■ Supplied data:
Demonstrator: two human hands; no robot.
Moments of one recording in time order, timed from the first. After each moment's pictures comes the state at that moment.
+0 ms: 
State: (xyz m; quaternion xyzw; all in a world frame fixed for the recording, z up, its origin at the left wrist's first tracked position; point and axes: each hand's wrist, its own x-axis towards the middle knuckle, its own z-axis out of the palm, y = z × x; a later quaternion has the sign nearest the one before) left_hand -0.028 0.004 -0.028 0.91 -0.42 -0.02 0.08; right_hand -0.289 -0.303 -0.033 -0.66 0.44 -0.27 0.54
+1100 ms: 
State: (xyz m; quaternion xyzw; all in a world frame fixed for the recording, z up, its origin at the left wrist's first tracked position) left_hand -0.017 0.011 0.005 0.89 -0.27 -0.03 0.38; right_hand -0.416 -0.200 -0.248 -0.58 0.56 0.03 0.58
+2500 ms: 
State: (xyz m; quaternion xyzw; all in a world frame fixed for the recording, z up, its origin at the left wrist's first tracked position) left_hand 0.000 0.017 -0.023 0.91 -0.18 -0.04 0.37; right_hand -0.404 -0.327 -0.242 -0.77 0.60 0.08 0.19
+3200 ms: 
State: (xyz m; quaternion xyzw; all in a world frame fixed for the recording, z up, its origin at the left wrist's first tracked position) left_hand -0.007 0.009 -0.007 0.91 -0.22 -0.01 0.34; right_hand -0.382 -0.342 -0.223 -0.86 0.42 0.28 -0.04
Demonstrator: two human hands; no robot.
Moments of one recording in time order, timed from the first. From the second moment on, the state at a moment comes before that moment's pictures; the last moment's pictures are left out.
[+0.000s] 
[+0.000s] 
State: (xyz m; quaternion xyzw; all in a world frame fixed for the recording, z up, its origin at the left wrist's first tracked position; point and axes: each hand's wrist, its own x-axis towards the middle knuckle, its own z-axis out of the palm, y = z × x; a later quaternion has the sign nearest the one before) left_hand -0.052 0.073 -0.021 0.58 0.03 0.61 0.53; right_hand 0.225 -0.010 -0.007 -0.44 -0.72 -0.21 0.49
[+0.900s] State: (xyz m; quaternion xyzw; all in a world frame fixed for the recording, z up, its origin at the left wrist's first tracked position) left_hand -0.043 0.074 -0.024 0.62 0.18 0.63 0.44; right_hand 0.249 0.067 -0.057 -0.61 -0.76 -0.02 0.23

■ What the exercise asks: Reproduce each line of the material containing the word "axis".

■ Result of this task:
State: (xyz m; quaternion xyzw; all in a world frame fixed for the recording, z up, its origin at the left wrist's first tracked position; point and axes: each hand's wrist, its own x-axis towards the middle knuckle, its own z-axis out of the palm, y = z × x; a later quaternion has the sign nearest the one before) left_hand -0.028 0.004 -0.028 0.91 -0.42 -0.02 0.08; right_hand -0.289 -0.303 -0.033 -0.66 0.44 -0.27 0.54
State: (xyz m; quaternion xyzw; all in a world frame fixed for the recording, z up, its origin at the left wrist's first tracked position; point and axes: each hand's wrist, its own x-axis towards the middle knuckle, its own z-axis out of the palm, y = z × x; a later quaternion has the sign nearest the one before) left_hand -0.052 0.073 -0.021 0.58 0.03 0.61 0.53; right_hand 0.225 -0.010 -0.007 -0.44 -0.72 -0.21 0.49

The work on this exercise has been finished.